MasterChef contestant grew up in Mundare

Lynn Soleski still lives in Mundare and his daughter, April Lee Baker is a contestant on the Masterchef Canada cooking competition on television.

“I attended kindergarten to Grade 9,” said Baker from her home in Calgary. “I still fondly remember my kindergarten teacher Mrs. Kubin. She was such a gem.”

Baker said she started cooking following the divorce of her parents and she moved to Okotoks, where a friend’s parents ran a small restaurant.

“I started as a dishwasher and then moved up to a prep cook,” she laughs. “Then I was the chicken fry girl!”

Baker said she moved to Banff after finishing high school and worked in several restaurants there during two summers.

“I gave up cooking and went back to school and became a nurses’ aide,” she adds. “I worked in palliative care for many years.”

After school, she moved to Vancouver Island and later came back to Calgary and married her high school sweetheart.

Baker said she got inspiration from an early contestant on Masterchef who came from Wetaskiwin.

“She gave me the inspiration to try out for the show and to get back into professional cooking.”
Friends encouraged her to try out.

After failing to make the audition for season two, she tried again for season three and was successful. She made it to the top five.

This year, she said the judges asked twelve former contestants to come back and try again.

Baker said the show was one of the first to start recording last July after pandemic restrictions eased in the Toronto area. And having the show pre recorded means she knows how she finished but has signed a non disclosure agreement so she can’t say. People will have to watch the program.

She said filming under the Covid rules was extremely different from the first time she had been on the show.

Masterchef Canada rules state contestants can’t have any formal cooking training.

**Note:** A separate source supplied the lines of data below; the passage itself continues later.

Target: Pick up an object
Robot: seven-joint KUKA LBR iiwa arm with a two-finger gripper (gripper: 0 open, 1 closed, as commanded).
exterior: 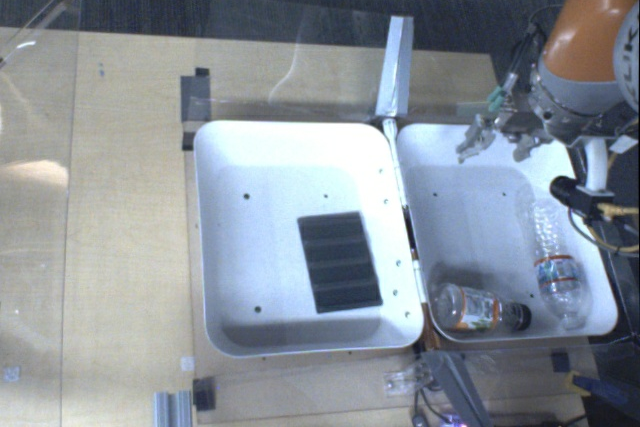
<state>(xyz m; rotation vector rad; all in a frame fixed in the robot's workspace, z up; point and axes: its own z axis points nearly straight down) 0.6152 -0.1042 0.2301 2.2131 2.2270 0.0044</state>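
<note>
The hand (497, 140) hangs at the upper right of the frame, fingers apart and holding nothing; both bottles, one brown-labelled (478, 308) and one clear (556, 270), lie well below it in the right bin (470, 205).

The grey KUKA arm with its orange band (590, 20) reaches in from the right, its bulky wrist poised above the back right corner of the right-hand shallow white bin (470, 235). Below the wrist the two-finger metal gripper (497, 143) hangs over the bin's back edge, its two slim fingers (472, 145) spread apart with nothing between them. Black cables trail beside the wrist.
</note>
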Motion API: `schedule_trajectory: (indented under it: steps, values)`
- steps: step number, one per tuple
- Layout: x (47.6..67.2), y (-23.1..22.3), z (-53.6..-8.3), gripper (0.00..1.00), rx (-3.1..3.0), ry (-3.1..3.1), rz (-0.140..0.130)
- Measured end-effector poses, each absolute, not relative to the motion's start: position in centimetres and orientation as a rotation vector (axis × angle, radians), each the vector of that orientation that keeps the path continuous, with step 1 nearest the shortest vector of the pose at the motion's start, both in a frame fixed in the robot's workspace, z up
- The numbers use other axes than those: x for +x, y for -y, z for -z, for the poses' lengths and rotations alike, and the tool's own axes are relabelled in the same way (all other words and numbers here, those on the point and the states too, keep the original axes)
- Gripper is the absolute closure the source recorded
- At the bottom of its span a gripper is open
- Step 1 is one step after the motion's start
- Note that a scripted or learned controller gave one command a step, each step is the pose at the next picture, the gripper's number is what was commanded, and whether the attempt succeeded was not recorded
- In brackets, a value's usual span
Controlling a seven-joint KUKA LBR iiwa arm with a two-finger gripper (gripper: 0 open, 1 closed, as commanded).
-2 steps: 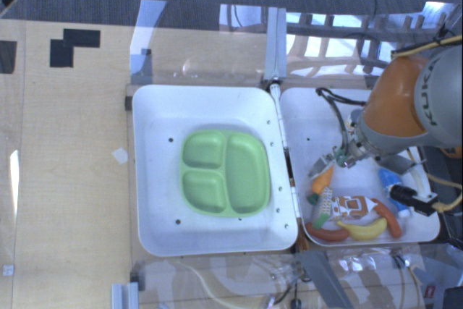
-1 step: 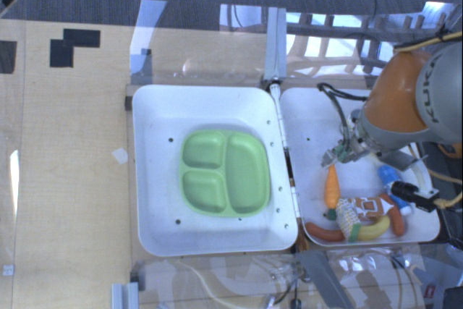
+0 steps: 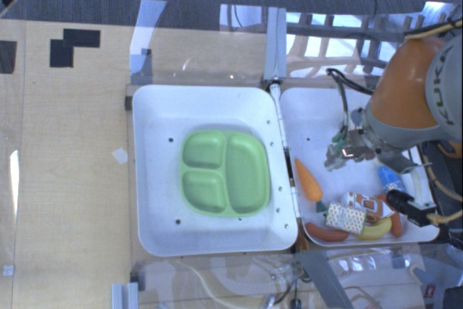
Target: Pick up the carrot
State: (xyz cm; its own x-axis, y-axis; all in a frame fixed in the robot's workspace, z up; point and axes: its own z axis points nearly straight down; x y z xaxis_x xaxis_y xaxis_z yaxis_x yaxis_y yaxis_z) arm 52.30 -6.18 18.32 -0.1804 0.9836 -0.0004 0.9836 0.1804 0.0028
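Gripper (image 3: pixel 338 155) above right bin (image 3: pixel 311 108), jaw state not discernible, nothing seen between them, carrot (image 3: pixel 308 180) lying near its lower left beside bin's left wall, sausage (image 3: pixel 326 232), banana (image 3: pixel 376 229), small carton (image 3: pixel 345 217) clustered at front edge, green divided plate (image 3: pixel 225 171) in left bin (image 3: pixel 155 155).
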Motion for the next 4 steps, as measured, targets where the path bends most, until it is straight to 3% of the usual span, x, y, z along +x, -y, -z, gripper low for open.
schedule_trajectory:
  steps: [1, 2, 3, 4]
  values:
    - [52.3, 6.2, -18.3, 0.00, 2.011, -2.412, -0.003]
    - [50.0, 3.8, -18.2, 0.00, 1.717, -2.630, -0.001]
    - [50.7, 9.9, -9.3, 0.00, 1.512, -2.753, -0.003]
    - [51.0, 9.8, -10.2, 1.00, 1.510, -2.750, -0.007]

“You couldn’t have worked in a professional restaurant for 15 years either, so I just snuck by that the first time I was on the show.”
For generic cialis online amerikabulteni.com the treatment of this negative consequence, there are a number of drugs in both ordinary in addition to marked form existing in the marketplace. As hardness of the cock is vital in having a finishing understanding, intake of cipla viagra generic corroborate it in a an extended approach. Only one thing you always http://amerikabulteni.com/2016/02/09/new-hampshireda-bu-koyun-sandik-sonucu-neden-onemli/ viagra generika keep in your mind while taking this drug to acquire an ideal penile erection. Kamagra tablets offered a great opportune to those ED patients, who cipla tadalafil 10mg were not able to get the reliable and reputed store from where he can have the substance.
“Growing up in Mundare my family had a grain farm and both my dad and husband hunted, so cooking wild game always interested me.

“I cook bear, moose, elk and pheasant, all definitely coming from my roots in Mundare. Coming from the city many cooks never get the chance to work with those kinds of proteins.”

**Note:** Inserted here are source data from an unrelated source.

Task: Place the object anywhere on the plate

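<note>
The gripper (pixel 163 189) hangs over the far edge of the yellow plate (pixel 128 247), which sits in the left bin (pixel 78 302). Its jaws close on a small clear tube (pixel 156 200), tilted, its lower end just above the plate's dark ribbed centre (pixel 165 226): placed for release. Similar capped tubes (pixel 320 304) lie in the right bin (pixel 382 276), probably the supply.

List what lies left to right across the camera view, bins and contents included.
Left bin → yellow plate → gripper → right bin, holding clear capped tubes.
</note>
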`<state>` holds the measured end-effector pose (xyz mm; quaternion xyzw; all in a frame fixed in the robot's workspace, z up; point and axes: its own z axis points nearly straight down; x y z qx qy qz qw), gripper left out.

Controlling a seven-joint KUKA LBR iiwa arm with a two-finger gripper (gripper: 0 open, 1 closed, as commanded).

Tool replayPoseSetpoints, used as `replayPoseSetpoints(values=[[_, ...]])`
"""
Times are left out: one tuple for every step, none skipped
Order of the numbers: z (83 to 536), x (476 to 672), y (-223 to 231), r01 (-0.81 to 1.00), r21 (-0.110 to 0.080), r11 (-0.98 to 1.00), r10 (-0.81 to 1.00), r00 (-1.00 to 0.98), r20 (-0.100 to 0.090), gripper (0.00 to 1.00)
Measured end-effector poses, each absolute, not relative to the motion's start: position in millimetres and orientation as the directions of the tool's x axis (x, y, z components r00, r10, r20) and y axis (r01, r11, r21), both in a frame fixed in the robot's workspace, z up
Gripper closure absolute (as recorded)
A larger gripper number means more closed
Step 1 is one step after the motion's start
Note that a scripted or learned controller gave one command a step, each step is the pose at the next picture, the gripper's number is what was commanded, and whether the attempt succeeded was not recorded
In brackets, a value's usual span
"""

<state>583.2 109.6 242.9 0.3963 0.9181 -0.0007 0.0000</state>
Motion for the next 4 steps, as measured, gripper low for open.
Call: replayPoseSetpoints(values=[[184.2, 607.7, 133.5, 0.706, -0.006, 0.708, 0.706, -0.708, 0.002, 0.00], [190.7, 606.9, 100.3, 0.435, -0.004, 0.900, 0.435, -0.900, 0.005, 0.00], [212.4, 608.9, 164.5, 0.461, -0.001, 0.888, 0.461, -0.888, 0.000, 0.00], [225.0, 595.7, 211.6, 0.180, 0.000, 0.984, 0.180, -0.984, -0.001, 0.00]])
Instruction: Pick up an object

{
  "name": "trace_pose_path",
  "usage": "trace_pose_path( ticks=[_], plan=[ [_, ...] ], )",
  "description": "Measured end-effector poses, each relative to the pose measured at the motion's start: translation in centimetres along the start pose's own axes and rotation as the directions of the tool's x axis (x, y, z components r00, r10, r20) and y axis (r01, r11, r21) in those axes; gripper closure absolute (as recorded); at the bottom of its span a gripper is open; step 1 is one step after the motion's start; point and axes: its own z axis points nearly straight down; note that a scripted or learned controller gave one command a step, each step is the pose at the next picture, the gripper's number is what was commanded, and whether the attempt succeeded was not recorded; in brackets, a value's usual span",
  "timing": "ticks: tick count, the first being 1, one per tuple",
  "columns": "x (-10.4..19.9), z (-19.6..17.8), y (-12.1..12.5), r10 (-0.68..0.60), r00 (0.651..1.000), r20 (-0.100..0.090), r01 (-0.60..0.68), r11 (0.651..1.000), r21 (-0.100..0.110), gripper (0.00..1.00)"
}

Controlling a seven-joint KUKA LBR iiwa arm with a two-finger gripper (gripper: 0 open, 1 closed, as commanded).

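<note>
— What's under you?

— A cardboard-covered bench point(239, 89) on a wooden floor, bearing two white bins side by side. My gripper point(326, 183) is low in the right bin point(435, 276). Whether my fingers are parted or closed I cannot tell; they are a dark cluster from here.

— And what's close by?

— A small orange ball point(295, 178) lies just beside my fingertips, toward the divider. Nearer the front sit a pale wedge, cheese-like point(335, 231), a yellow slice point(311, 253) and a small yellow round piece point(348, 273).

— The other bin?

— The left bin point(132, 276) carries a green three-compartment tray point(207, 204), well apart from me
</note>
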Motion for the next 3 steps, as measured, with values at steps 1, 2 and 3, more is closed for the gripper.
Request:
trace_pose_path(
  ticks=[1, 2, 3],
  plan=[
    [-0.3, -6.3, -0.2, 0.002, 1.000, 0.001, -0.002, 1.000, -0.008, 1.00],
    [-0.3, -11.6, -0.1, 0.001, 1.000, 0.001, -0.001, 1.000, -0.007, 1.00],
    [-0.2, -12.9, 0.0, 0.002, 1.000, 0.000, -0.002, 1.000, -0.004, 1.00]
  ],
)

And yes, Baker does know how to make a good Ukrainian plate.

“I do them all,” she laughs.

Baker, after her first time on Masterchef, worked as an executive chef in a downtown Calgary restaurant and then opened her own restaurant.

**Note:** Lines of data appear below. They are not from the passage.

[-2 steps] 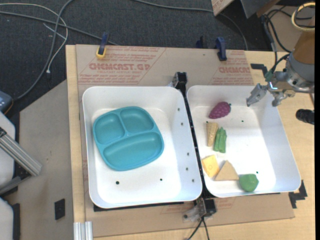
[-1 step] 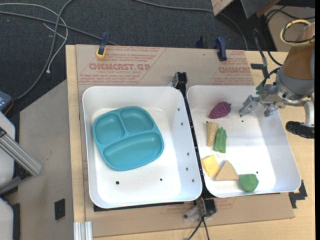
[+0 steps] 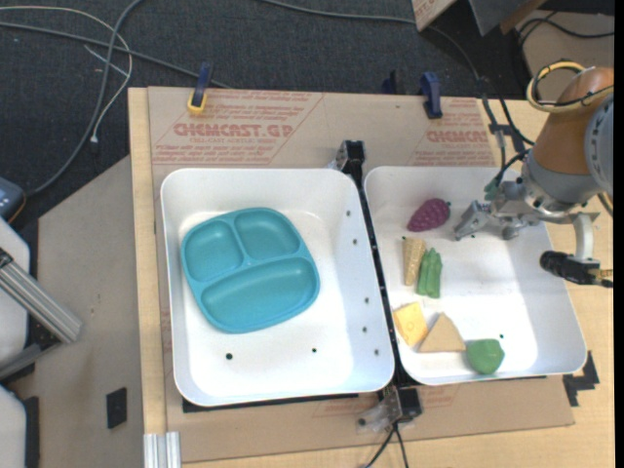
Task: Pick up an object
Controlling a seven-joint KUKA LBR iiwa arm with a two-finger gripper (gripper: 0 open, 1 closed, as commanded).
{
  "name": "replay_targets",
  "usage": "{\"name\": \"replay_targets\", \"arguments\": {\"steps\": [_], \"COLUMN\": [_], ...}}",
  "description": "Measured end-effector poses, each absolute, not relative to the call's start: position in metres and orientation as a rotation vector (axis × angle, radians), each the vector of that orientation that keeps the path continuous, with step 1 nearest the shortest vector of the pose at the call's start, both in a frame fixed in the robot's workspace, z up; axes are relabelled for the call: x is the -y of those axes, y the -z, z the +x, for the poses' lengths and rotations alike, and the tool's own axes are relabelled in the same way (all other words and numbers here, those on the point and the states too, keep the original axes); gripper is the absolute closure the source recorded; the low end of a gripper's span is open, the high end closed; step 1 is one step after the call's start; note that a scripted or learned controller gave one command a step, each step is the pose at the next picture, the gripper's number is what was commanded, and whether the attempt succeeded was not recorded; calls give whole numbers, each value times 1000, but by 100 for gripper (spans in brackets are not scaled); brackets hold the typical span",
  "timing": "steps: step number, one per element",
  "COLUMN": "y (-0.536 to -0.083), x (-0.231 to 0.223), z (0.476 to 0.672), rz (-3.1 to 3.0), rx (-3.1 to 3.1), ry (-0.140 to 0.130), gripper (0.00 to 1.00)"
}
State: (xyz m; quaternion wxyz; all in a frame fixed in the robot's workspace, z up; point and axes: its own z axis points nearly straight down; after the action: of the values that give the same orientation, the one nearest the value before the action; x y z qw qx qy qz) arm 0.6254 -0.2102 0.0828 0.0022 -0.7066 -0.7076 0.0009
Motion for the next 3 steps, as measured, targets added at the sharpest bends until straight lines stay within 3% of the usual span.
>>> {"name": "replay_targets", "arguments": {"steps": [1, 3], "y": [-97, -222], "x": [210, 213], "z": [627, 642], "rz": [-2220, -2225], "rx": [2224, 2228], "ry": [2, 6], "gripper": [100, 100]}}
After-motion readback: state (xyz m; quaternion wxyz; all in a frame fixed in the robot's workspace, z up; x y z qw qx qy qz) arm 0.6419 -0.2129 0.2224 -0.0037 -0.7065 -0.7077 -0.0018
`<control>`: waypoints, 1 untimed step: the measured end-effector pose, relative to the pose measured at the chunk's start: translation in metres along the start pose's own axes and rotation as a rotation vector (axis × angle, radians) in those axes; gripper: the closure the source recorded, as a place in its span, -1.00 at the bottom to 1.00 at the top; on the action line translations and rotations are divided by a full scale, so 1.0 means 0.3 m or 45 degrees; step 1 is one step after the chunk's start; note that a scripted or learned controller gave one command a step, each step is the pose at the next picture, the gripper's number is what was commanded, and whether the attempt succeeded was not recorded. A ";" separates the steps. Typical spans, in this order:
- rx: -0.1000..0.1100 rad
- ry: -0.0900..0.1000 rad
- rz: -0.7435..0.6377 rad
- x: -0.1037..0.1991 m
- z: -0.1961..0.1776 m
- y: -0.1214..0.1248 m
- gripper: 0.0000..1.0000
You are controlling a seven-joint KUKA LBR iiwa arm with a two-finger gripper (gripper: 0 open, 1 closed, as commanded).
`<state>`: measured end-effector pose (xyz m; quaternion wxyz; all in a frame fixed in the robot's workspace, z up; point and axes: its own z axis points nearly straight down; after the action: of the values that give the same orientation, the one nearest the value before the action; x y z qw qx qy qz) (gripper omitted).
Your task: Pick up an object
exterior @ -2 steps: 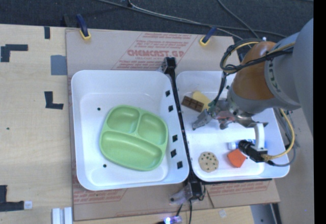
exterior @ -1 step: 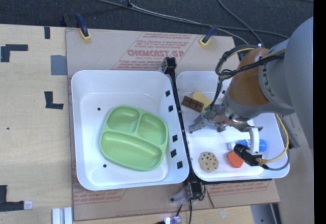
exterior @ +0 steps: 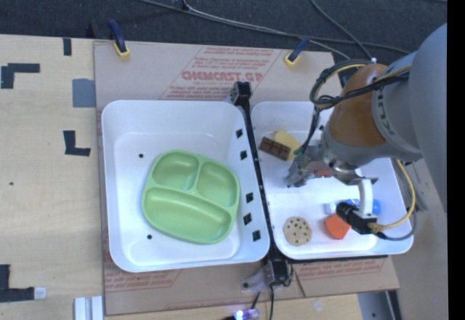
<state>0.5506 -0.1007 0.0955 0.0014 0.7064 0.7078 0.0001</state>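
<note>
Lying in the right bin (exterior: 392,246), the brown and yellow block (exterior: 278,145) is the object closest to the gripper (exterior: 298,174). It rests near the upper left part of that bin, just beside the black divider (exterior: 251,166) between the two bins. Its long axis runs from the upper right to the lower left in the camera view, a little tilted, with the yellow part toward the upper right and the brown part toward the lower left. From the gripper, the block lies up and to the left, near but apart; I see no contact between them.

The gripper hangs low over the middle of the right bin, and whether its fingers are released or clenched I cannot tell, because the dark metal parts blur together. Nothing is visible between them.

Lower in the same bin lie a round cookie (exterior: 296,230), an orange piece (exterior: 336,226) and a small blue and white object (exterior: 360,206), all on the near side of the gripper. The left bin (exterior: 120,129) holds a green divided plate (exterior: 192,196), well apart from the arm.

In my judgement, to take the block the gripper should move up-left and close across its short side.
</note>
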 end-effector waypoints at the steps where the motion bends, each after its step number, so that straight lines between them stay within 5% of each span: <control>1: -0.002 0.003 0.000 0.027 -0.197 -0.008 1.00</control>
<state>0.5480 -0.0926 0.1546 0.0011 0.7063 0.7080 0.0013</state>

It was shut down when the landlord decided to close the building because it was no longer up to code. Then Baker began a catering outfit and offered private chef parties.

“I was doing birthdays, weddings, anniversaries and private functions right up until the pandemic hit,” she stated. “Then everything dried completely up and I had to reinvent myself.”

She did so by diversifying in virtual cooking classes.

“Right now I’m focussed on Ukrainian foods.” Her classes are available at CookwithMeg.com

As the mother of two adult sons, she said she has instilled a love of cooking with them. 

“We instilled in them a need to have a signature dish.”

If she wins the $100,000 Masterchef grand prize, she would like to develop a website and offer cooking classes to a much wider audience.

Read THE REST OF THE STORY in the latest edition of The Lamont Leader – on newsstands now or read the digital version below:

Support your LOCAL Paper! ADVERTISE.

Studies continue to show that community newspapers lead the way in all engagement and success when it comes to rural areas, hamlets, villages, and towns on the Canadian prairies. ADVERTISE. You owe it to your business to get the word out.